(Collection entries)
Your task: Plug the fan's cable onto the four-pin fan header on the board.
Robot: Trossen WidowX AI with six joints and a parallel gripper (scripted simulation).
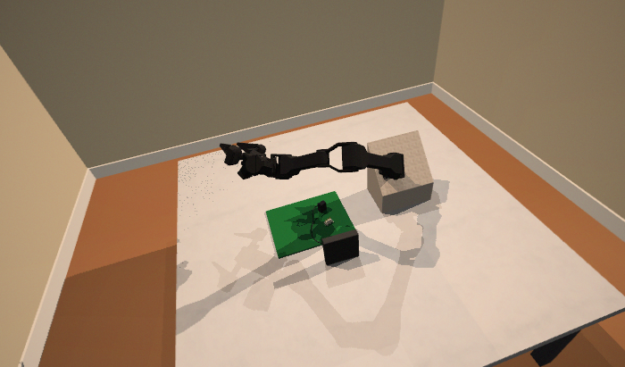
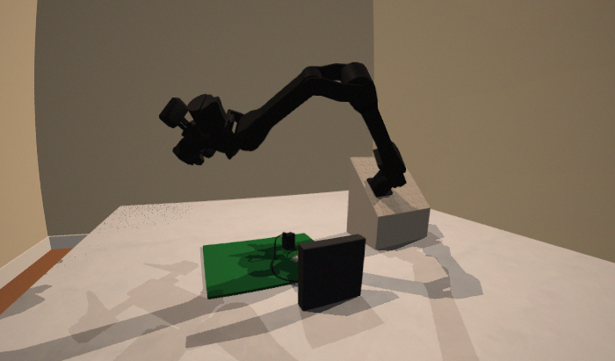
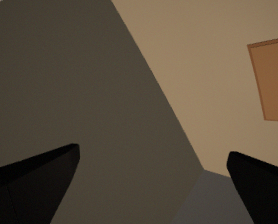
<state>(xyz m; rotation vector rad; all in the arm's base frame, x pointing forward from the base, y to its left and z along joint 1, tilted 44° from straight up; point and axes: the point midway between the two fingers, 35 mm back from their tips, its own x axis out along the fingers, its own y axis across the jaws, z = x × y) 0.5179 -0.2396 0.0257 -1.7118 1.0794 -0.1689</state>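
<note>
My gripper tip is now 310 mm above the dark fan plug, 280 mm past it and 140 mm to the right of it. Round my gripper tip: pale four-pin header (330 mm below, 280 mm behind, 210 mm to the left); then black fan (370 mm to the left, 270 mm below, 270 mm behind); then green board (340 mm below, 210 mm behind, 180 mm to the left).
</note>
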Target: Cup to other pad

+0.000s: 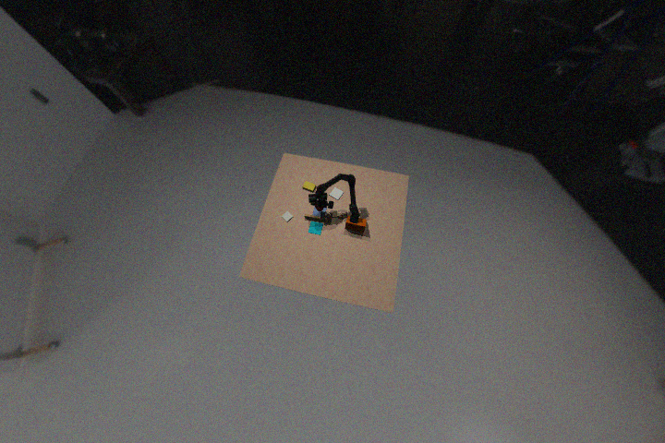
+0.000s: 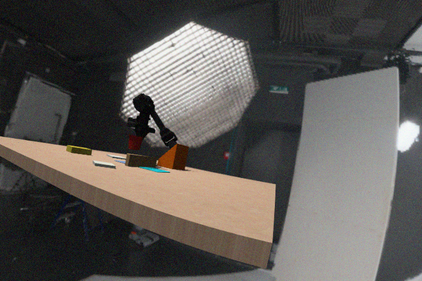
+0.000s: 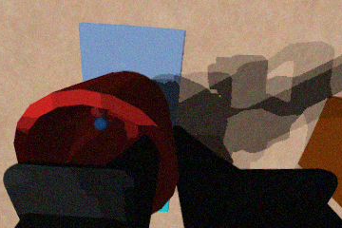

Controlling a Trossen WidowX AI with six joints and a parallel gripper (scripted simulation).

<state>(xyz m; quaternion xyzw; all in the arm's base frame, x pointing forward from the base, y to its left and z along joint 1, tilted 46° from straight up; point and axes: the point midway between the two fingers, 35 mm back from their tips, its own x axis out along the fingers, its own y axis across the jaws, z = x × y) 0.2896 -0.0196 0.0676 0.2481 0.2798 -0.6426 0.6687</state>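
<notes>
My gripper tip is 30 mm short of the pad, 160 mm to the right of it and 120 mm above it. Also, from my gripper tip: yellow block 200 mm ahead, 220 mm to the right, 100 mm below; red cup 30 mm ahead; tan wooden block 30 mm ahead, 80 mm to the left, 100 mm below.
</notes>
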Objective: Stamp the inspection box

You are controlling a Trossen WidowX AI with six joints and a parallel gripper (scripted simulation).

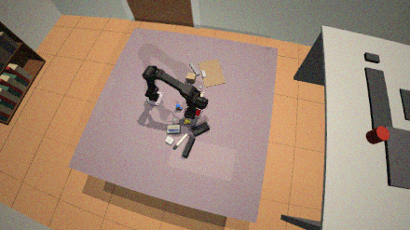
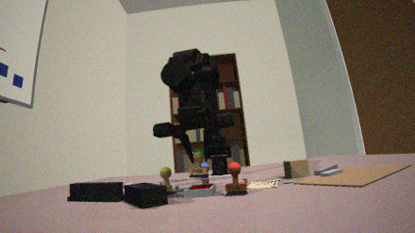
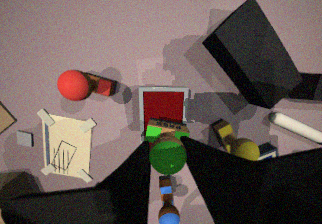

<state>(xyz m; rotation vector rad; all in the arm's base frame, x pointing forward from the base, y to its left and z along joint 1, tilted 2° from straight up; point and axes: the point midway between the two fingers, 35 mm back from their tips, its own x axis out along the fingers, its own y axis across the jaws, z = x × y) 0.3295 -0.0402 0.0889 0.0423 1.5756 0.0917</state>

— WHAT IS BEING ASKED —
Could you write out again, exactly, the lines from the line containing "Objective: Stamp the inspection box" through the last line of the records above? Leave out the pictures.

— FINISHED TASK —
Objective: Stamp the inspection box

You are controlling a Trossen WidowX AI with six joints and a parallel gripper (scripted simulation).


<state>(xyz m; rotation vector rad; all in the arm's base frame, x pointing forward from the base, y to its left and z along joint 1, tilted 2° from straight up; point and axes: the point midway between the two fingers, 35 mm back from their tips, its own x axis out along the fingers, its own y axis across the jaws, z = x × y) 0.3295 -0.0402 0.0889 0.0423 1.5756 0.0917</state>

With this output, the exercise is done.